* Directions
Your copy must hold all of the data below, unchanged and without images.

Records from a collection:

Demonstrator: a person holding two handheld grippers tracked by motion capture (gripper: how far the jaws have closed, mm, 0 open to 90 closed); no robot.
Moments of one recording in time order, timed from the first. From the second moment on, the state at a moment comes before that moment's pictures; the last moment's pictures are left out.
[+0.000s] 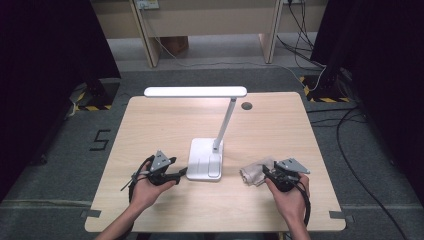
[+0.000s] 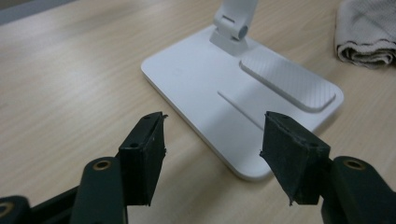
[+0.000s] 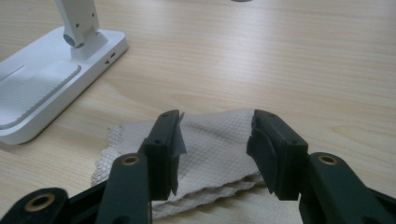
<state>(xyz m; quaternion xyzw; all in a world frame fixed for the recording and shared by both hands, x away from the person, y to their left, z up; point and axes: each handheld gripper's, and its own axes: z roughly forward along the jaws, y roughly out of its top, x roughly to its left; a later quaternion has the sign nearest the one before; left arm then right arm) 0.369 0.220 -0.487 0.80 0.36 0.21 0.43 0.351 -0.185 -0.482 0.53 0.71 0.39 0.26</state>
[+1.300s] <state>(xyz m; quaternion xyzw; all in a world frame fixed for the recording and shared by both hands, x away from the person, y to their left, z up) 0.350 0.231 -0.511 0.78 0.39 0.20 0.44 0.405 -0.189 -0.492 0.56 0.74 0.31 0.22</state>
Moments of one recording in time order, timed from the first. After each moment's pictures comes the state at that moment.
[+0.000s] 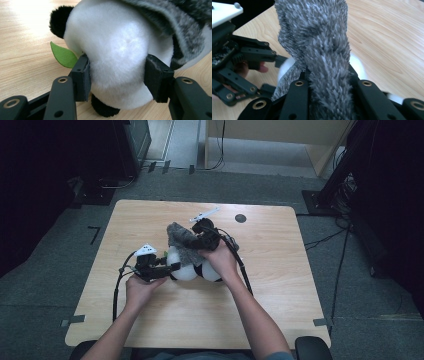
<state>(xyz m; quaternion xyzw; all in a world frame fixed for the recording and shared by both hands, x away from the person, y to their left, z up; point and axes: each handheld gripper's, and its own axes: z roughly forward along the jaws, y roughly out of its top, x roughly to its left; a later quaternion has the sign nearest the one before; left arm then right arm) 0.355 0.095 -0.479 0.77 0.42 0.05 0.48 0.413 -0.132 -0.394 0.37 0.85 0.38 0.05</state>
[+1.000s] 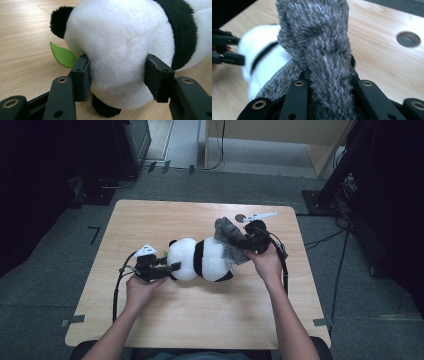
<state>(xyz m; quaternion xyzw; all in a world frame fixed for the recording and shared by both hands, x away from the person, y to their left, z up) 0.355 0.096 -0.481 0.77 0.41 0.05 0.48 0.387 -0.265 -0.386 0.46 0.79 0.39 0.10</state>
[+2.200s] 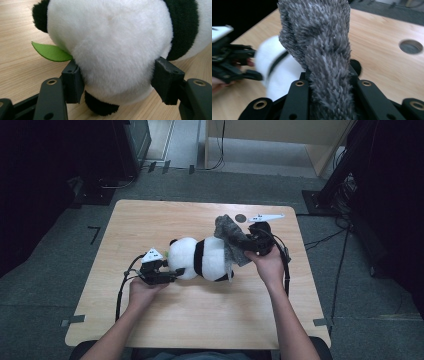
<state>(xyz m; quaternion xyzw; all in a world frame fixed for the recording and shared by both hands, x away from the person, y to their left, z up) 0.348 0.083 -0.492 0.79 0.38 0.08 0.48 0.370 -0.264 -0.369 0.44 0.78 0.44 0.10</state>
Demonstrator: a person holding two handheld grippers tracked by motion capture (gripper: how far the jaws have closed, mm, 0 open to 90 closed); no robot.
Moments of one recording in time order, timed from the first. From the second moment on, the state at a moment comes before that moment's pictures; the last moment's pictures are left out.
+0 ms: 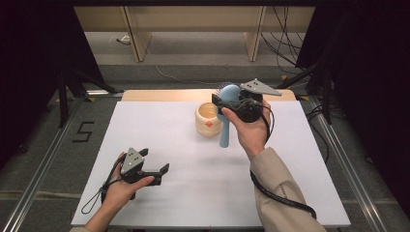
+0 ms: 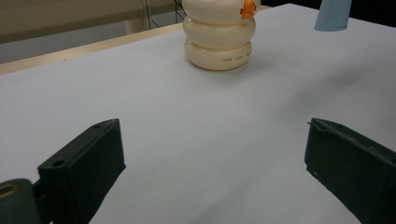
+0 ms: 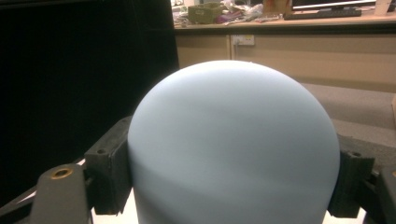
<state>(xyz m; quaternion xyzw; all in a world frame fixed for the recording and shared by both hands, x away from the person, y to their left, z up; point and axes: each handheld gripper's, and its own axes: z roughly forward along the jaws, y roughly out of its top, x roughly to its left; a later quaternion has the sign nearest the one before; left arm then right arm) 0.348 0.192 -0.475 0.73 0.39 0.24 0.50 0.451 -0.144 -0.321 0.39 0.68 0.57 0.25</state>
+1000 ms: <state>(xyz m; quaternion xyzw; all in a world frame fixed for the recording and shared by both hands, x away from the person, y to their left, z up) 0.348 0.193 -0.475 0.73 0.39 0.24 0.50 0.463 -0.136 -0.309 0.38 0.66 0.59 0.26</state>
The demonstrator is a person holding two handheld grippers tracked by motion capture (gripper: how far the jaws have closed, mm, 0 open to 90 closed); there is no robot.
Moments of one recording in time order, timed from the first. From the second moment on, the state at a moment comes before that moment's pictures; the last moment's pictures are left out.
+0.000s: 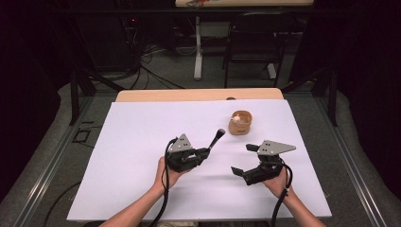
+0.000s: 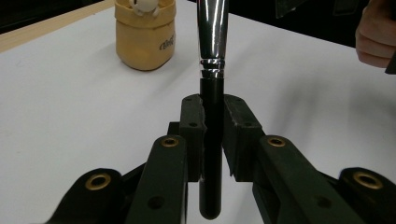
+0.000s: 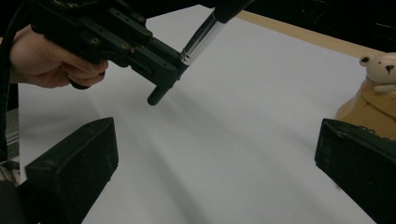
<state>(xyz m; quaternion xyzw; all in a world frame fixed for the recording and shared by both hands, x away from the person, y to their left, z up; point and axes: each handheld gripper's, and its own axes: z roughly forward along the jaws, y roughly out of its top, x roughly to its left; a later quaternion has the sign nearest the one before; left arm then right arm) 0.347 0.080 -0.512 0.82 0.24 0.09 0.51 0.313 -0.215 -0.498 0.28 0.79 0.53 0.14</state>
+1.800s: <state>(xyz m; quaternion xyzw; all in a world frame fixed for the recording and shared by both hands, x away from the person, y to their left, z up) 0.333 0.045 -0.523 0.83 0.19 0.09 0.51 0.332 -0.195 -0.498 0.34 0.75 0.57 0.08</state>
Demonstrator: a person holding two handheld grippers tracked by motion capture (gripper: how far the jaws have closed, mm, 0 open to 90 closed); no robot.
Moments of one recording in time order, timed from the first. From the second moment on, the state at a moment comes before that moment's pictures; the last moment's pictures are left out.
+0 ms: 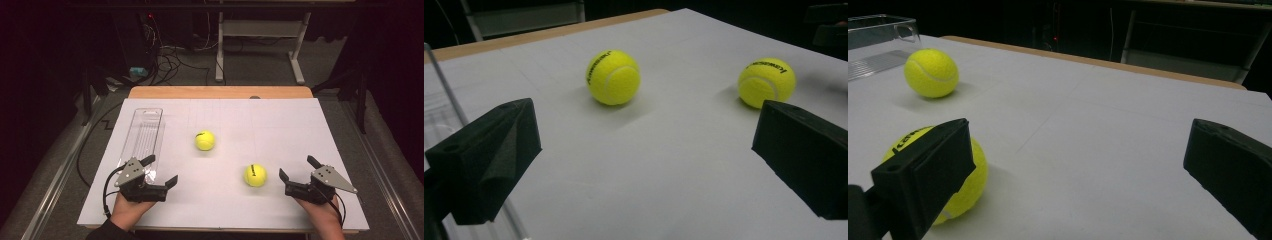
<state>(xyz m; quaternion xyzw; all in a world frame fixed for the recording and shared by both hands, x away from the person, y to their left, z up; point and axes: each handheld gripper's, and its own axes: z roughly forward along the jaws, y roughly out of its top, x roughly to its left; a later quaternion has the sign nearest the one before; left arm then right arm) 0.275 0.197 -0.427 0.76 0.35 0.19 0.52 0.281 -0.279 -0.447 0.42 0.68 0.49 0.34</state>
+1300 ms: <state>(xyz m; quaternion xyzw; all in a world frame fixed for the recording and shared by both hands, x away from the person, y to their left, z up) 0.295 0.137 -0.435 0.83 0.34 0.14 0.41 0.283 -0.278 -0.450 0.43 0.68 0.49 0.34</state>
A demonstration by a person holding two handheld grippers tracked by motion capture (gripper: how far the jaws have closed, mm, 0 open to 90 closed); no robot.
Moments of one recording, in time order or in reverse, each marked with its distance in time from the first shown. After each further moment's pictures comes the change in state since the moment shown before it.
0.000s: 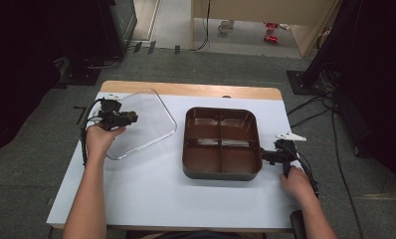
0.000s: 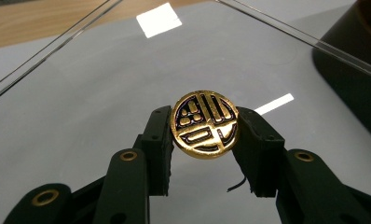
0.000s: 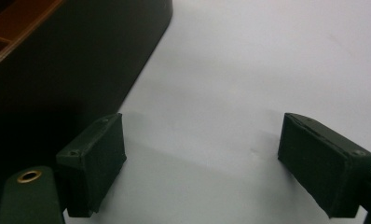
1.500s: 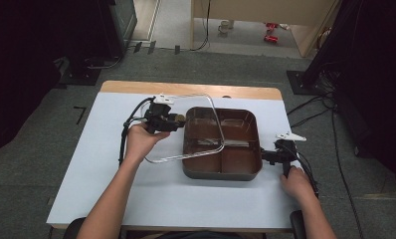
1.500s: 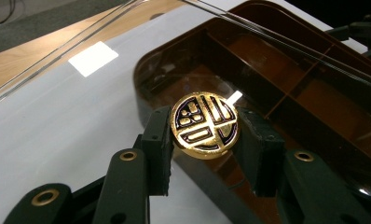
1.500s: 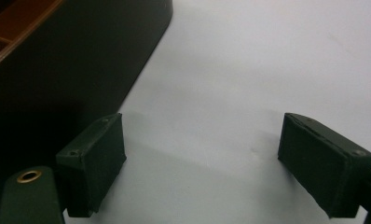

* Final answer
Demonstrator: a person holding two handheld grippers tracked by motion capture (gripper: how far the jaws have closed, mm, 0 open to 90 closed); no robot.
Moments of one recording in time order, timed from the first. From the second moment on, the state at a moment comes before that moment's pictures; the last moment's pictures are left out.
[+0.000s] 
[+0.000s] 
[+0.000s] 
<state>(xyz m; quaternion xyzw; all in a world frame fixed for the recording and shared by both hands, x away from the person, y to their left, z up; point and axes: each handheld gripper's, and its own axes: z roughly forward along the jaws, y roughly out of its top, x roughly to its left; a later quaternion has the sign nearest the one before; left arm then right arm) 0.369 0.220 -0.487 0.80 0.36 0.21 0.43 0.351 -0.185 -0.482 0.53 0.71 0.39 0.26</state>
[+1.300s] <state>(xyz m; quaternion xyzw; all in a world frame fixed for the recording and shared by both hands, x away from the person, y to their left, z up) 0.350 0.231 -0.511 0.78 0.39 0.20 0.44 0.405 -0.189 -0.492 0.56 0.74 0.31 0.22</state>
Moments of one recording in time order, timed from the first. After each moment's pictures comes the state at that moment.
[+0.000s] 
<state>(xyz m; quaternion xyzw; all in a world frame fixed for the recording and shared by both hands, x away from the person, y to their left, z up; point and axes: each handheld gripper's, and its own axes: z roughly forward along the jaws, y roughly out of its top, x roughly to its left; a later quaternion has the sign nearest the one before; left arm then right arm) 0.355 0.095 -0.479 0.77 0.42 0.05 0.48 0.413 -0.132 -0.394 0.37 0.85 0.38 0.05</state>
[+1.000s] 
<state>(xyz m; quaternion xyzw; all in a world frame fixed for the recording and shared by both hands, x away from the person, y to their left, z up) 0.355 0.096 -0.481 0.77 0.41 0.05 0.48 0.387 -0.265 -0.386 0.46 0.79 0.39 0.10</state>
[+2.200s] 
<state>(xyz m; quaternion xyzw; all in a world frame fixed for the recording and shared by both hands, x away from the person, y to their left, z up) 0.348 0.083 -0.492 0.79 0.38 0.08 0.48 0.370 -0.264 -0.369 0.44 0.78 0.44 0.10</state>
Demonstrator: a person holding two handheld grippers tracked by motion capture (gripper: how far the jaws have closed, mm, 0 open to 90 closed); no robot.
Moments of one recording in time order, timed from the first. From the second moment on, the state at a moment comes before that moment's pictures; the last moment's pictures are left out.
+0 ms: 
+0 ms: 
+0 ms: 
<state>(xyz m; quaternion xyzw; all in a world frame fixed for the recording and shared by both hands, x away from the person, y to their left, z up; point and axes: each handheld gripper's, and its own axes: z roughly forward along the jaws, y roughly out of its top, x roughly to its left; a later quaternion has the sign nearest the one before; left arm then right arm) 0.348 0.192 -0.475 0.73 0.39 0.24 0.50 0.451 -0.144 -0.321 0.39 0.68 0.57 0.25</state>
+1000 ms: <state>(xyz m; quaternion xyzw; all in a world frame fixed for the recording and shared by both hands, x away from the person, y to their left, z up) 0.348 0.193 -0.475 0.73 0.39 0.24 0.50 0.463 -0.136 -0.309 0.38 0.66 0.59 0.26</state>
The demonstrator is a person holding two handheld grippers tracked by motion capture (gripper: how far the jaws have closed, mm, 0 open to 90 closed); there is no robot.
Moments of one recording in time order, timed from the first. From the second moment on, the state at a moment comes before that moment's pictures; the last moment's pictures are left out.
+0.000s: 
+0.000s: 
+0.000s: 
<state>(xyz m; quaternion xyzw; all in a world frame fixed for the recording and shared by both hands, x away from the person, y to their left, z up; point and axes: each handheld gripper's, and its own axes: z roughly forward along the jaws, y roughly out of its top, x roughly to its left; a later quaternion has the sign nearest the one before; left arm then right arm) 0.347 0.080 -0.512 0.82 0.24 0.09 0.51 0.313 -0.215 -0.498 0.28 0.79 0.53 0.14</state>
+1.800s: <state>(xyz m; quaternion xyzw; all in a world frame fixed for the recording and shared by both hands, x away from the person, y to their left, z up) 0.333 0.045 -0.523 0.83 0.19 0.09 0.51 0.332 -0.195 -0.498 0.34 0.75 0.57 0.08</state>
Demonstrator: a person holding two handheld grippers tracked by motion capture (gripper: how far the jaws have closed, mm, 0 open to 90 closed); no robot.
Moments of one recording in time order, timed from the first. From the second moment on, the state at a moment comes before that moment's pictures; the last moment's pictures are left out.
+0 ms: 
<state>(xyz m; quaternion xyzw; all in a world frame fixed for the recording and shared by both hands, x away from the person, y to their left, z up; point and axes: each handheld gripper's, and its own axes: z roughly forward along the jaws, y roughly out of its top, x roughly to its left; a later quaternion has the sign nearest the one before; left arm then right arm) 0.275 0.197 -0.427 0.76 0.35 0.19 0.52 0.281 -0.279 -0.447 0.42 0.68 0.49 0.34</state>
+1300 ms: <state>(xyz m; quaternion xyzw; all in a world frame fixed for the recording and shared by both hands, x away from the person, y to their left, z up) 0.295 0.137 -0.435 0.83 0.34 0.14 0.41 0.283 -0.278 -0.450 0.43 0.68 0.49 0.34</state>
A demonstration by a person holding two handheld grippers tracked by motion capture (gripper: how far the jaws have closed, mm, 0 open to 90 closed); no robot.
Moments of one recording, in time order or in reverse, each marked with its distance in time from the first shown. After each further moment's pictures comes the change in state since the moment shown before it.
0.000s: 
0.000s: 
0.000s: 
1.500s: 
1.500s: 
1.500s: 

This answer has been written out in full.